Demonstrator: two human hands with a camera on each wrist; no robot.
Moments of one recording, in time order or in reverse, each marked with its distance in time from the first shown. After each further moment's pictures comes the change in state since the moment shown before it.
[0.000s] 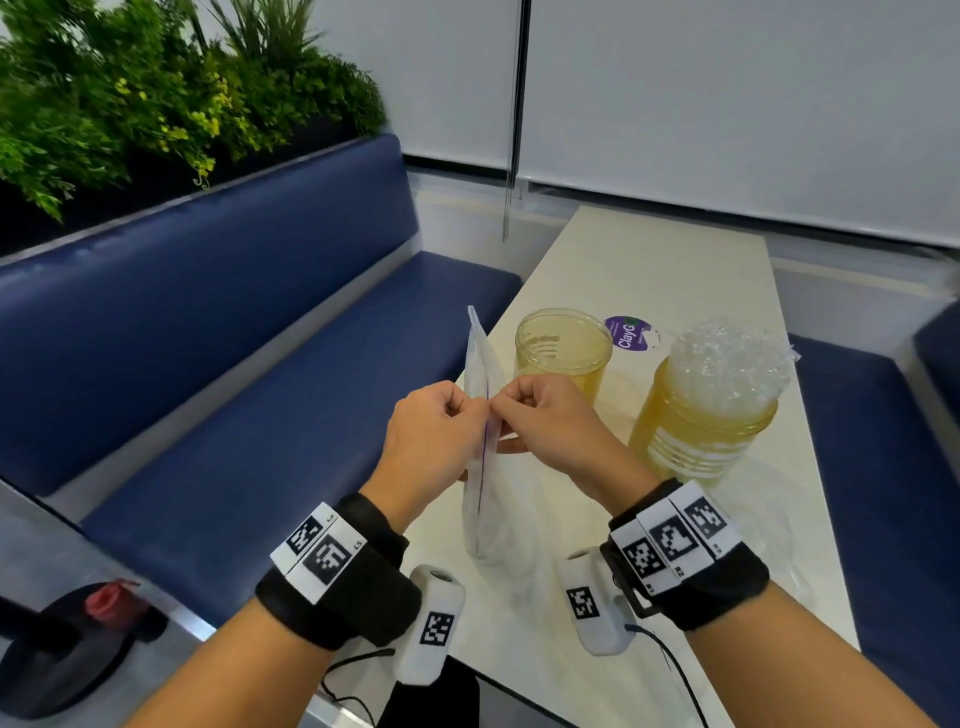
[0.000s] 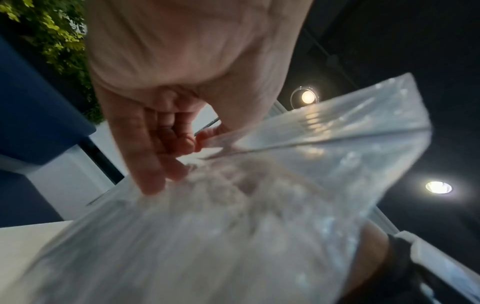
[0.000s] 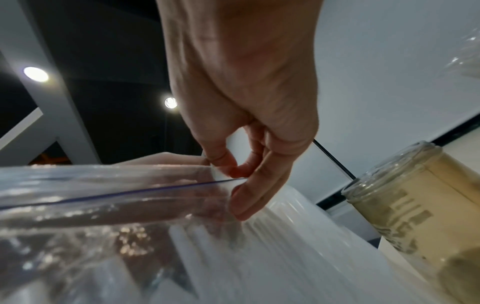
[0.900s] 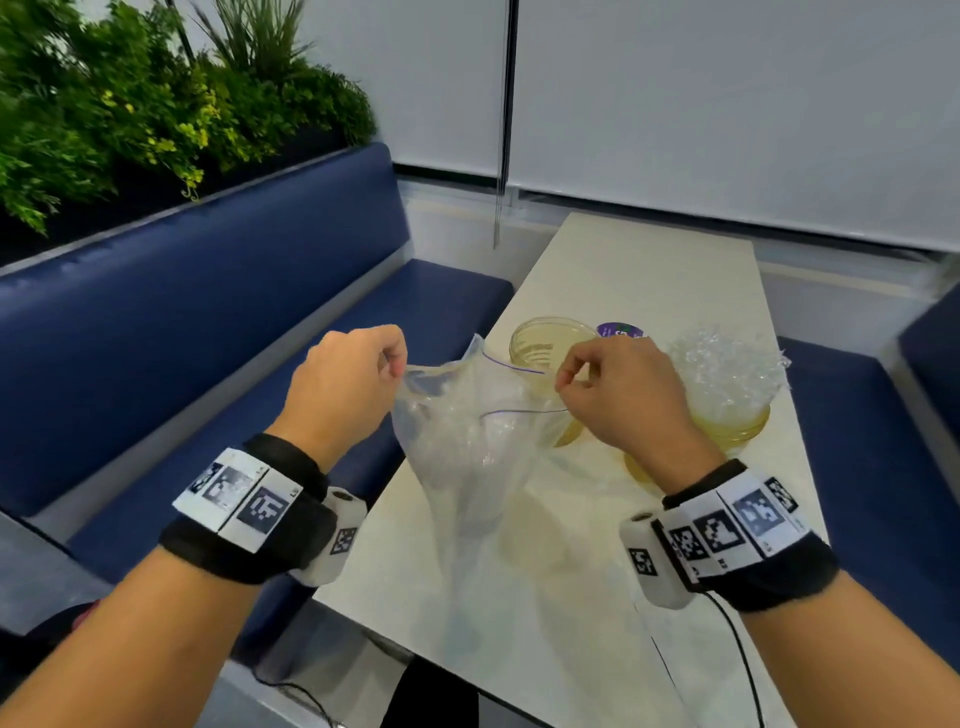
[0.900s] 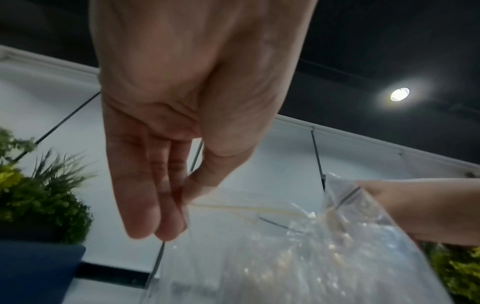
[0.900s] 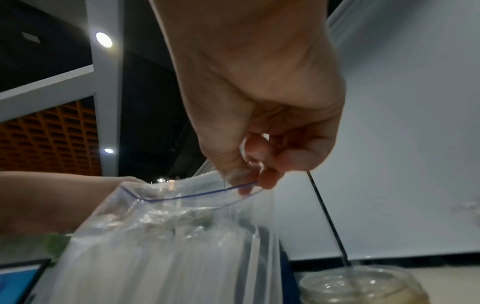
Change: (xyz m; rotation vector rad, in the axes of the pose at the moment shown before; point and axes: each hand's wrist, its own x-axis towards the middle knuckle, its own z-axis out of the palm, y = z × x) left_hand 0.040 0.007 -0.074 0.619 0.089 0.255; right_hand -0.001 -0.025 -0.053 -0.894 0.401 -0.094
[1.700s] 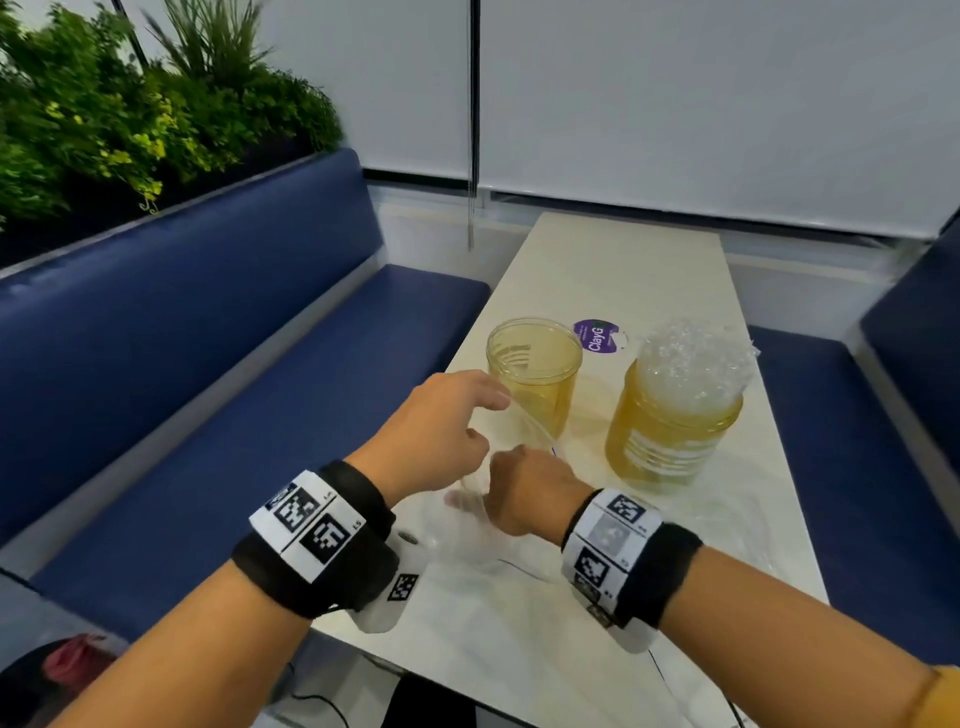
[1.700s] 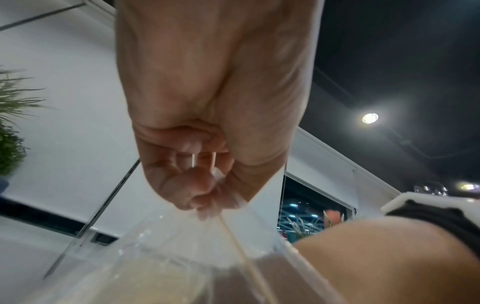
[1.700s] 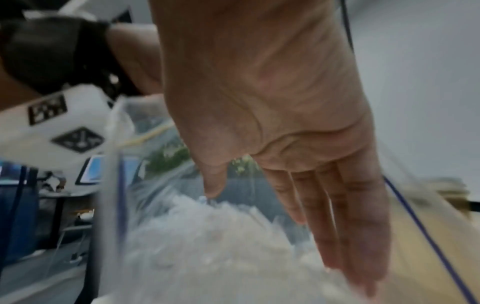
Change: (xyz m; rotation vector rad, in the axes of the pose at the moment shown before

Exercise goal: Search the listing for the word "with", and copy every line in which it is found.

Solution to the exercise:
Demonstrator: two human hands with a camera on each wrist; no robot.
Moments of one recording, in time order or in reverse, each marked with its distance in time from the first shown. After each further moment's pictures comes the change in state since the moment shown before it.

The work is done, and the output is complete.